Molte mamme, anche ai nostri giorni portano legate al fianco in un mazzetto ilare come un campanello, le chiavi degli armadi, dei cassettoni, della dispensa. Sfaccendano tutto il giorno accompagnate da quel suono felice e se ne fanno compagnia mentre gli uomini sono al lavoro e i bambini alla scuola.
Tutto nella casa è ben custodito da quelle piccole chiavi di ferro, che non hanno tempo di arrugginire; che la mamma conosce e distingue a una a una; che cantano perché si sentono strumenti di benessere di felicità, di sicurezza per il domani.
La donna che non ha chiavi, non conosce l’economia domestica.
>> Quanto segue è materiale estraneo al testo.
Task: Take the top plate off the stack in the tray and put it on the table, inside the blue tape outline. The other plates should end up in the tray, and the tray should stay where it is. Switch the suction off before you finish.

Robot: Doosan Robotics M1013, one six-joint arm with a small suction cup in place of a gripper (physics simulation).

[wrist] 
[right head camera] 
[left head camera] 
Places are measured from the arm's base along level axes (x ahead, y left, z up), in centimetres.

Abbandona all’arbitrio del più goloso la cosa buona, che nella giustizia della vita familiare appartiene a tutti in parti uguali. Lascia che le cose più care e gelose siano toccate da tutti. Toglie alla casa l’incanto misterioso di ricordi, che chiedono di essere custoditi per i giorni in cui il cuore domanda di essere consolato; lascia aperto il cancello del piccolo sacrario domestico, che deve invece essere aperto con commozione e col cuore rivolto al Signore.
Infelici, presto o tardi, le case dove babbo e mamma si coricano senza che tutti i figli siano rincasati; dove ognuno può entrare all’ora che vuole, in punta di piedi per non farsi sentire; dove esistono tante chiavi della porta quanti sono i figli, giovani o adulti.
Quanto profondo, umano significato ha la chiave che l’uomo custodisce in fondo alla tasca, mentre cammina nel mondo o lavora lontano dalla casa o dalla sua famiglia. Egli, per quella chiave nera e pesante, si sente accompagnato dalla certezza più che dalla speranza. Sa che quel ferro di pace custodisce il suo fuoco, il suo amore, la sua sposa, i suoi figli.
Don Luigi Bosio, LE CHIAVI, «Parrocchia della Natività», Novembre 1950, Anno I, N. 6.